(1.) One Baba-P.W. 2 is the injured-cum-complainant. On 6-3-2003 around 8.30 p.m. P.W. 2 was working in the Mutton Shop. Accused familiar to him came and requested loan of Rs. 20/- . P.W. 2 refused. Accused became wild. He assaulted him and caused injuries with blade for not giving money.C. Ws. 2 to 4, who were at the scene rescued P.W. 2. P.W. 2 had gone to Police Station and lodged a complaint at 9.00 p.m. on the same day. P.W. 2 was examined by the doctors at 9.30 p.m. Wound certificate shows that P.W. 2 had sustained incised injury on the chest. The injuries are said to be simple in nature. Accused is held for committing offence under Section 307 of the Indian Penal Code, 1860. Trial Court acquitted the accused. State is in appeal.
(2.) The reasons given by the Trial Court while rejecting the evidence of P.W. 2 is untenable.
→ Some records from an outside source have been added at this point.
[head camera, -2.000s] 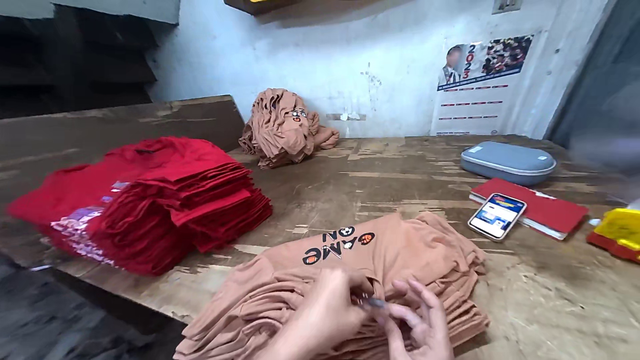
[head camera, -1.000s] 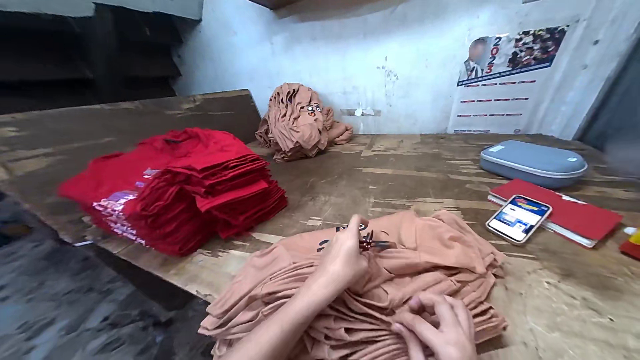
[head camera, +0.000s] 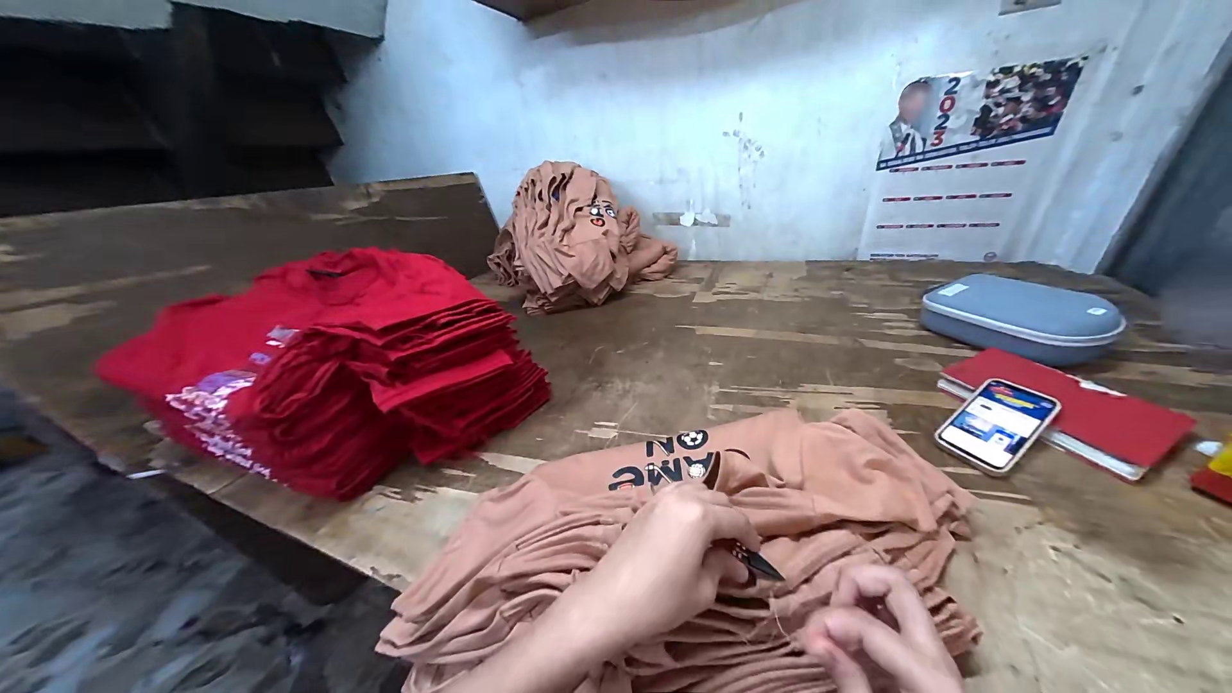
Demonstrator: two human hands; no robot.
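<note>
A pile of tan shirts (head camera: 847,500) with dark printed lettering lies at the front of the table. Over its middle, my left hand (head camera: 683,553) is closed around small dark thread snips (head camera: 758,563), whose pointed blades face right, toward my other hand. My right hand (head camera: 881,626) is just to the right, low over the layered fabric edges, with thumb and fingertips pinched on a fine loose thread (head camera: 778,621). Part of the snips is hidden inside the left hand.
Folded red shirts (head camera: 385,356) are stacked at left, near the table edge. More tan shirts (head camera: 568,236) are bundled by the wall. At right lie a grey zip case (head camera: 1022,313), a red notebook (head camera: 1121,409), a phone (head camera: 998,426) and a yellow-red object (head camera: 1220,472).
My left hand has come down from the printed lettering toward my right hand, still holding the snips. The shirt edges are more fanned out than in the oldest frame.
</note>
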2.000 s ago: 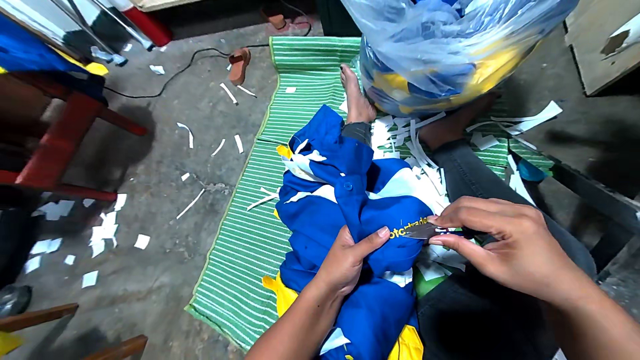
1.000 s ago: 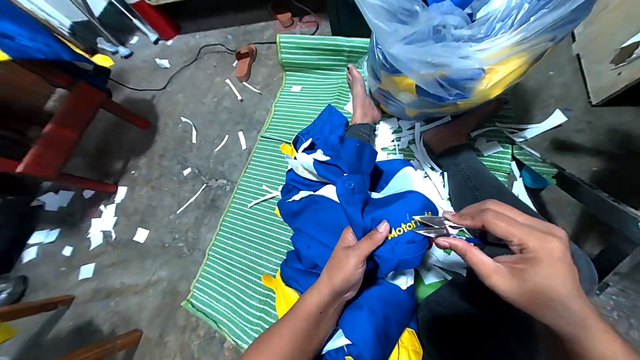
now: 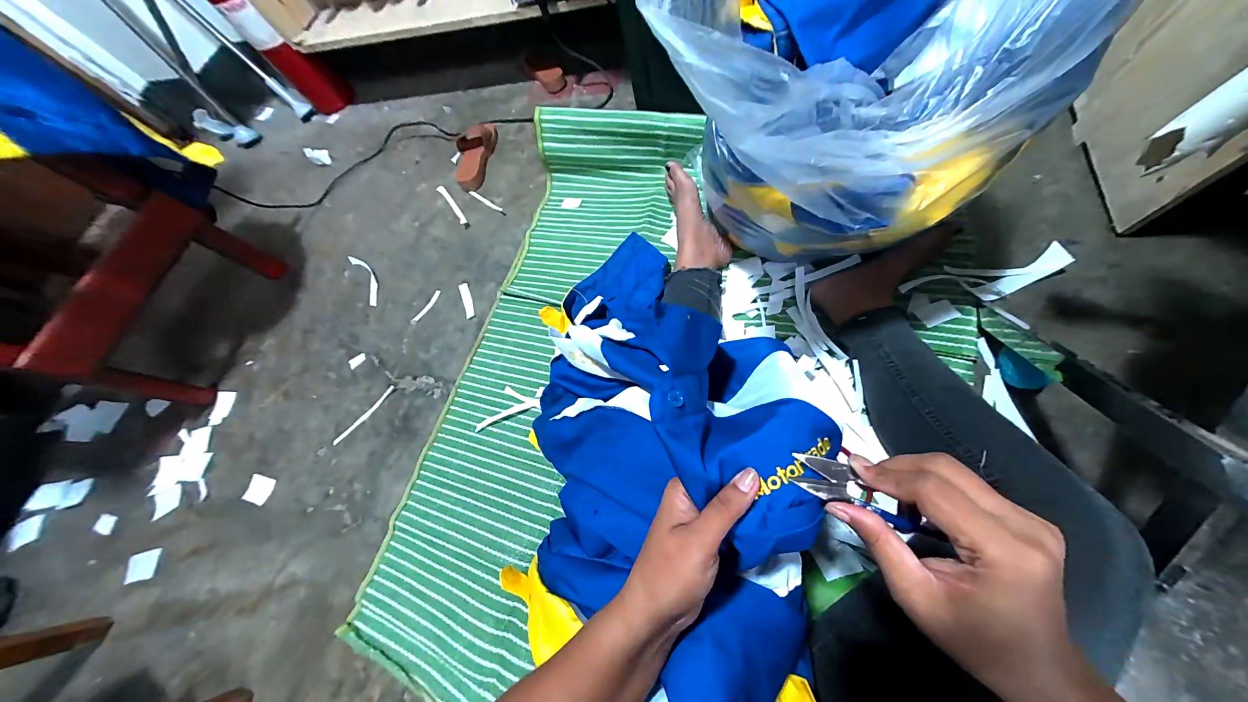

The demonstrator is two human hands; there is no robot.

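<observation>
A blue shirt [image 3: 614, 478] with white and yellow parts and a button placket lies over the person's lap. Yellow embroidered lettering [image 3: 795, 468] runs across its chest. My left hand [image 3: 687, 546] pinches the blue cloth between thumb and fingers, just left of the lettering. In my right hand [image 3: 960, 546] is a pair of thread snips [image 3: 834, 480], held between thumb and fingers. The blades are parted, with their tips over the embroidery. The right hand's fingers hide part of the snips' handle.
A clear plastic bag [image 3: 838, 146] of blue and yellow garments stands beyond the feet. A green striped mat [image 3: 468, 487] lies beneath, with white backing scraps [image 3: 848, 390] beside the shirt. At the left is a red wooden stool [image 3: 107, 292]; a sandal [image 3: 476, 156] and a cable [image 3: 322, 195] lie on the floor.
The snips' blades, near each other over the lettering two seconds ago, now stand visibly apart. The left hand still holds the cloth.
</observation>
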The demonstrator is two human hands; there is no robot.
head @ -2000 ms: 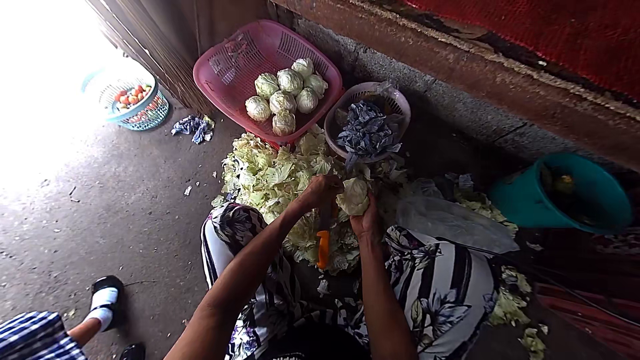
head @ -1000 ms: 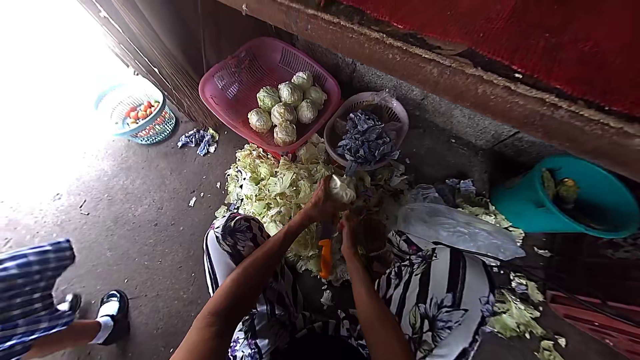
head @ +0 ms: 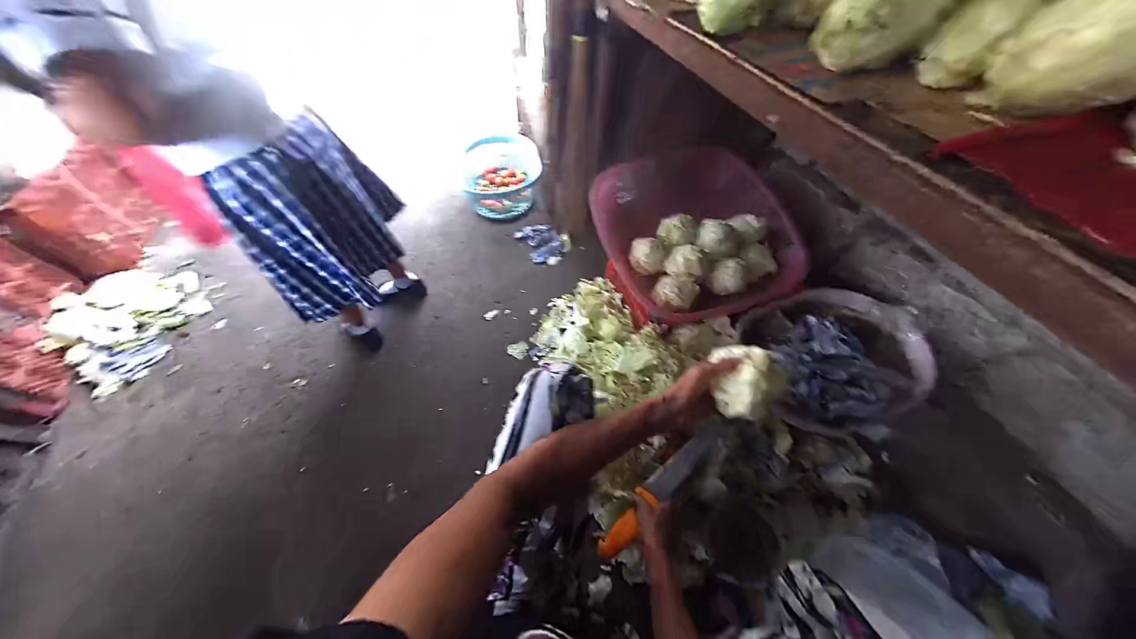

The credibility of the evidence of P.W. 2 cannot be doubted. P.W. 2 has given complaint to the police within half an hour to the police and examined by the doctor immediately thereafter. These two circumstances would corroborate evidence of P.W. 2. The fact that other eye-witnesses are not examined is the fault of the State Public Prosecutor. The fact that the recovery is not done is the fault on the part of the Investigating Officer. Therefore, fault on the part of PP or Investigating Officer would not be a ground to reject the credible testimony of the injured witnesses. We are of the opinion that the evidence of P.W. 2 clearly proves the incident.
(3.) With regard to manner of assault and nature of injury, it is not suggested that accused had no intention of causing injury to P.W. 2. Accused is guilty of committing only offence under Section 323 of IPC. The order of acquittal is set aside. Accused is convicted under Section 324 of IPC. Accused was in detention for about one and half a year during trial. The said period is imposed as sentence and accused is deemed to have served the sentence. Accordingly, appeal is disposed of.